Stimulate vagal tone directly. Slow exhale-emphasized breathing acutely raises HRV through vagal pathways. See Ultrahuman’s look at the vagus nerve for the underlying biology, and 11 ways to improve HRV for structured interventions.
When low HRV is worth a clinical conversation
For most adults, a low HRV reading is a lifestyle signal, not a medical one. But sustained low HRV is associated with elevated cardiovascular risk in populations without known heart disease (Hillebrand S et al., Europace 2013, PMID: 23370966). Note: Hillebrand’s meta-analysis used time-domain SDNN and frequency-domain LF/HF measures, not the overnight RMSSD a Ring reports, though the broad inverse relationship between low HRV and cardiovascular risk has been observed across multiple HRV metrics.
See a clinician if you notice:
- A sustained drop from your established baseline lasting several weeks, with no clear lifestyle explanation
- HRV that drops alongside new symptoms (palpitations, chest discomfort, unexplained fatigue, fainting, or shortness of breath)

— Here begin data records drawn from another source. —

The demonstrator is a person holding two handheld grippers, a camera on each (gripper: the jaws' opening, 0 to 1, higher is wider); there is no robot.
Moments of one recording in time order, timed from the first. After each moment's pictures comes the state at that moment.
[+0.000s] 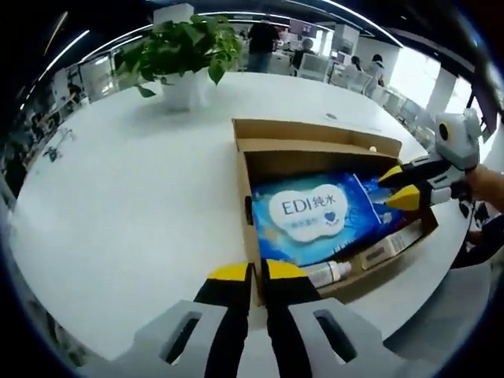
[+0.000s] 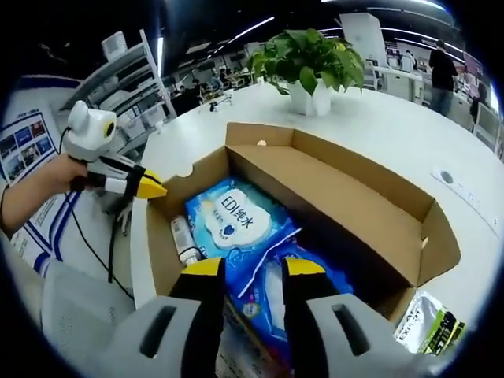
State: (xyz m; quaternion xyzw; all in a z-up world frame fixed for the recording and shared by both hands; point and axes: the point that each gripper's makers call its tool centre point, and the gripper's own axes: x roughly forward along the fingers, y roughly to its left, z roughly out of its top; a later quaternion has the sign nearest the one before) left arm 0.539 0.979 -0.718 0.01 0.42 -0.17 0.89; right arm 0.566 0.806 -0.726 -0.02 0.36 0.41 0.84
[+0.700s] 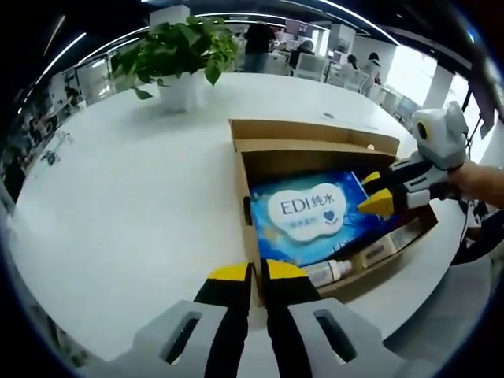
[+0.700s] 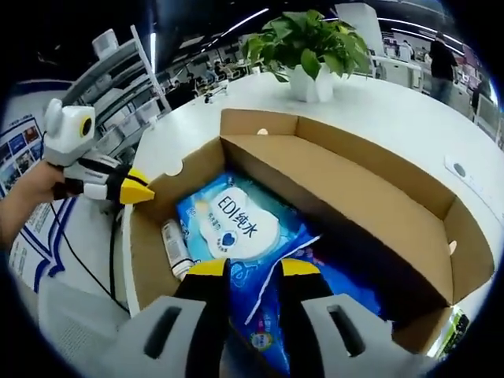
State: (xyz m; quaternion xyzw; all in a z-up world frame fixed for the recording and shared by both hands) left arm 0.540 0.979 -0.718 0.02 0.42 -0.18 0.89; right arm 0.576 0.833 -0.749 -0.01 0.39 0.40 0.83
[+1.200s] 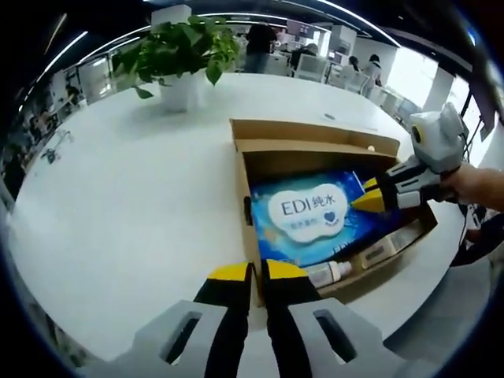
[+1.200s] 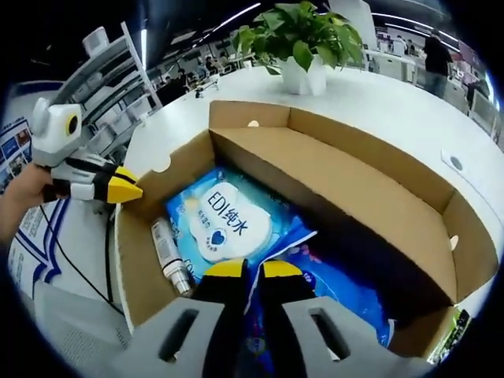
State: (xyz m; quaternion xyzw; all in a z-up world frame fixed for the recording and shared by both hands) left arm 0.540 0.980 -0.719 0.02 0.42 -0.17 0.89; right arm 0.579 0.828 -0.753 -0.02 0.40 0.38 0.83
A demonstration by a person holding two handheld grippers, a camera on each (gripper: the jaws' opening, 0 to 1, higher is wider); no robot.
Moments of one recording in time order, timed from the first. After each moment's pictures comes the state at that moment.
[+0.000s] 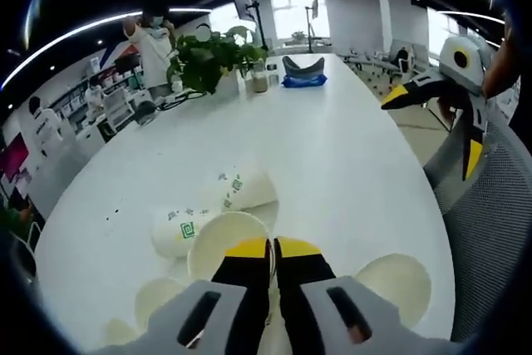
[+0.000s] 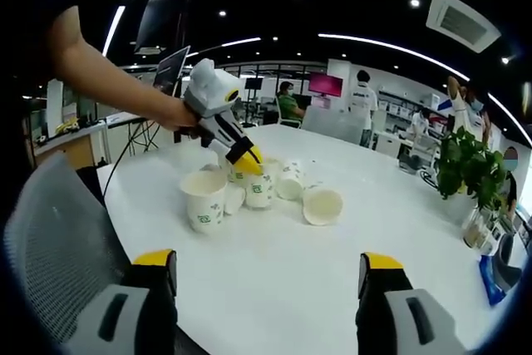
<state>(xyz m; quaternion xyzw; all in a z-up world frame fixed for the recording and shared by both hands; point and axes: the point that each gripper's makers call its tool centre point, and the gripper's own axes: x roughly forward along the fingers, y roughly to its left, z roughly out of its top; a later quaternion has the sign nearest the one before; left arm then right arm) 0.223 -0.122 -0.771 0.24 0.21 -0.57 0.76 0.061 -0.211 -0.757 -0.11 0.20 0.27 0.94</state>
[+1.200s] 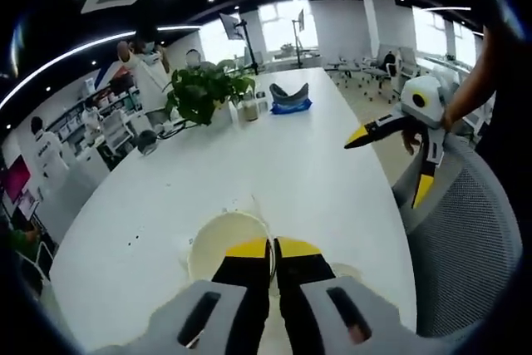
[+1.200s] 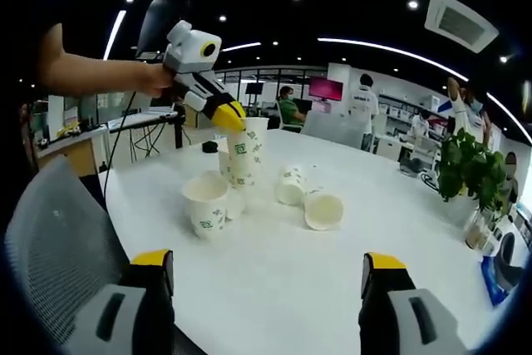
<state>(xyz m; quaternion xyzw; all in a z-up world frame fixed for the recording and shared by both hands) 0.187 -0.098 -0.683 0.25 0.17 -0.59 0.75 0.062 -0.211 -0.756 -0.11 0.19 0.27 0.94</state>
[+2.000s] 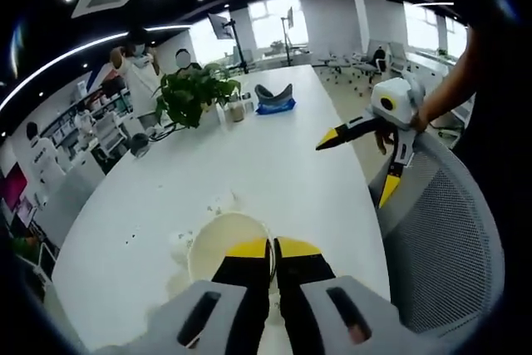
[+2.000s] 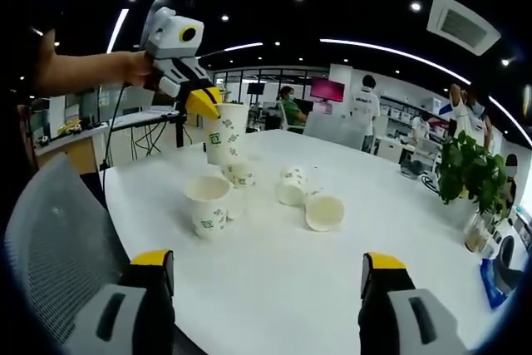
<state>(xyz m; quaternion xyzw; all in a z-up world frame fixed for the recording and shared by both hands) 0.146 -0.081 -0.671 0.26 0.18 -0.60 0.73 0.061 -0.210 -0.755 -0.11 0.19 0.27 0.94</state>
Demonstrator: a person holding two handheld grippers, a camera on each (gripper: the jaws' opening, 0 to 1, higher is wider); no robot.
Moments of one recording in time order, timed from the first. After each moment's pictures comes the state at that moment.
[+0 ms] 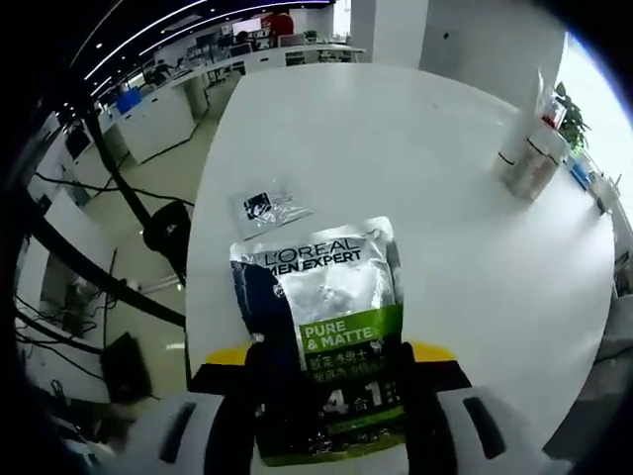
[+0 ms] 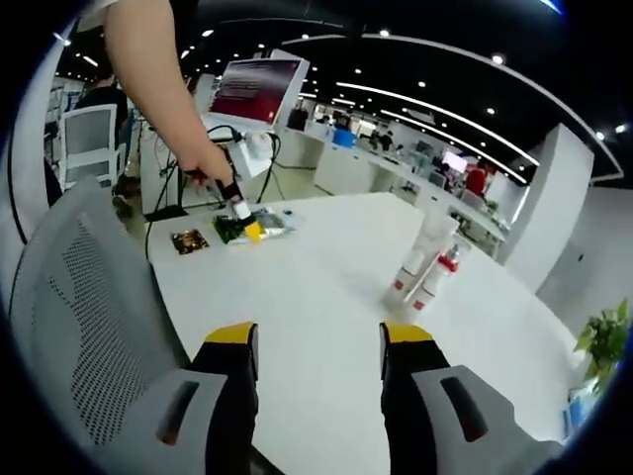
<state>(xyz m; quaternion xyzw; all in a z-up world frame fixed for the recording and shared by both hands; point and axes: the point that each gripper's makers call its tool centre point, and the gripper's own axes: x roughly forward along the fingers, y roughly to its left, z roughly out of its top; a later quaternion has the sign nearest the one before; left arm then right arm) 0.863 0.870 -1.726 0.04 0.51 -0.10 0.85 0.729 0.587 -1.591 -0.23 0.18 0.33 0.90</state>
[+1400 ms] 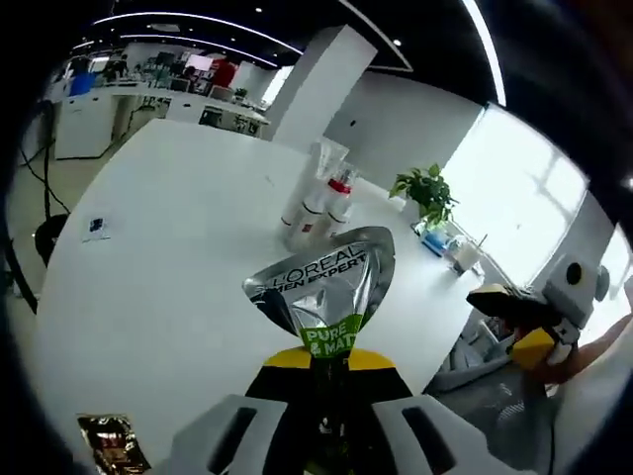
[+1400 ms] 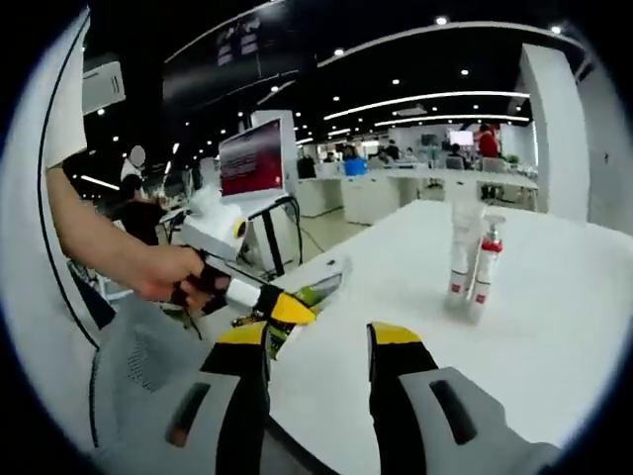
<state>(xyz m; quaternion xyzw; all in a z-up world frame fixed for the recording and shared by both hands) 0.749 0.686 -1.632 -0.19 0.36 -0.34 0.85 0.716 0.620 -1.555 0.03 0.16 0.40 0.90</state>
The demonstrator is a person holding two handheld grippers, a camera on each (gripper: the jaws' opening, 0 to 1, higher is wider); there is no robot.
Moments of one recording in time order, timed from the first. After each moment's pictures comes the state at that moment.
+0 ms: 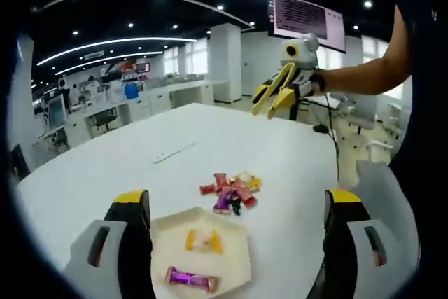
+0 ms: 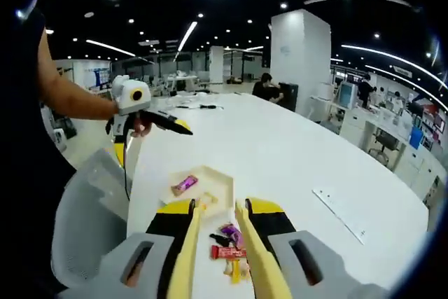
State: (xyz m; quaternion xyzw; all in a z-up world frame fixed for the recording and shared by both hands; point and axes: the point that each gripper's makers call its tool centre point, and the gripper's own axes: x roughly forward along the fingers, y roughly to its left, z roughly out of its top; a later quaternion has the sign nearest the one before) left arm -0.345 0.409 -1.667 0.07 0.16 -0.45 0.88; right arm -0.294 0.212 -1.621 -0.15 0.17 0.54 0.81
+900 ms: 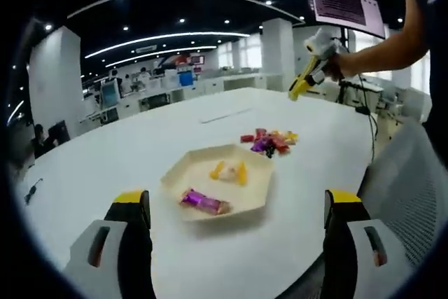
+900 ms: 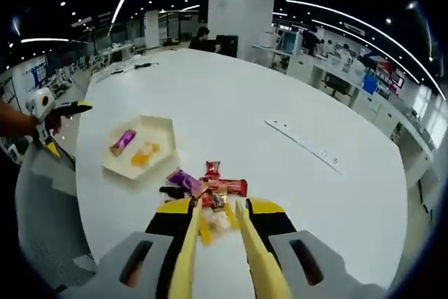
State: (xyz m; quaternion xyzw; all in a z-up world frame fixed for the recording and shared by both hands) left arm -0.395 0.469 -1.750 0.10 0.18 -0.32 0.92; right arm -0.253 0.165 -1.727 -0.17 0.31 0.35 0.87
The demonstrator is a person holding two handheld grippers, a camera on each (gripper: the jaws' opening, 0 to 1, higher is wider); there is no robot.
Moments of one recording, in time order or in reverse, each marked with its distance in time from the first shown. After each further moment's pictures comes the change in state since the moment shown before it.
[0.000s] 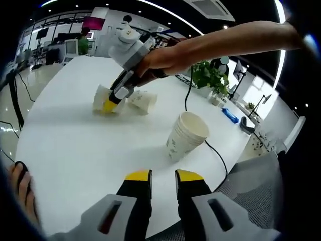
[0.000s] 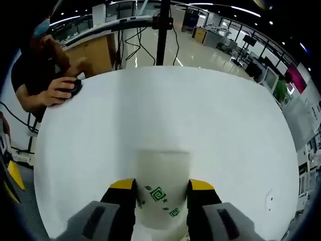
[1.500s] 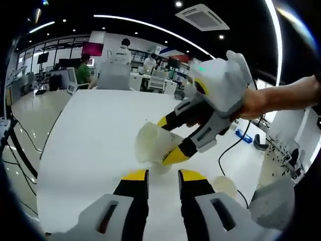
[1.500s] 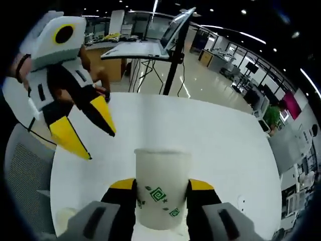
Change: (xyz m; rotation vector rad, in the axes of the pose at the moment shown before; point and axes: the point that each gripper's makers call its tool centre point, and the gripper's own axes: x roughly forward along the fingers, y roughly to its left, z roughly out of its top) left arm 0.034 0.047 0.144 0.117 -0.188 0.057; right arm -0.115 0.020 -0.003 -0.172 -0.153 -0.054
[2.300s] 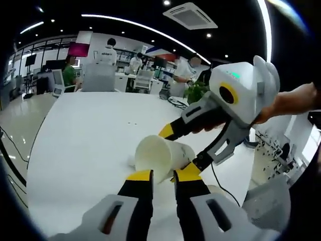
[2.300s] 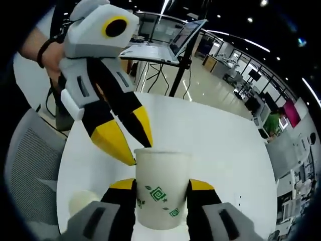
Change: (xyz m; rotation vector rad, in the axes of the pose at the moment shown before) left arm 0.018 -0.037 0.010 0.032 0.022 -0.125; right arm -0.032 0.024 -0.016 -0.049 -0.020 -0.005
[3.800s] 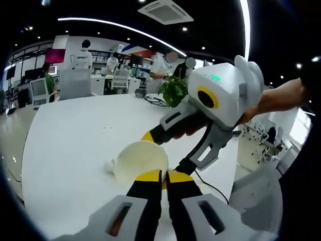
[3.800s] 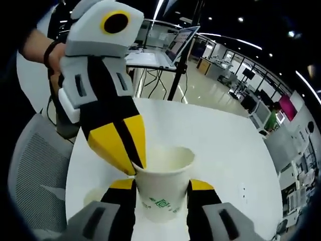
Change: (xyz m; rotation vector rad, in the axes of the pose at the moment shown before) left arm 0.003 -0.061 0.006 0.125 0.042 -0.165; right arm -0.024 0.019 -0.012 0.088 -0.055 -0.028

- HRV that fails to recover after illness or training stress that previously resolved within days
- A pattern of low HRV alongside abnormal resting heart rate (sustained above 100 bpm without explanation, or below 60 bpm without an athletic explanation — using AHA-standard tachycardia and bradycardia thresholds)
For a broader picture of how persistent low HRV connects to stress and burnout, see Ultrahuman’s piece on low HRV and stress.
This article is for informational purposes and is not medical advice. HRV interpretation in the context of medical conditions or medications should involve a clinician. People on medications that affect heart rate (beta-blockers, antiarrhythmics, certain antidepressants) should interpret HRV alongside guidance from their care team. Disclosure: Ultrahuman sells the Ring AIR and Ring PRO referenced throughout this guide.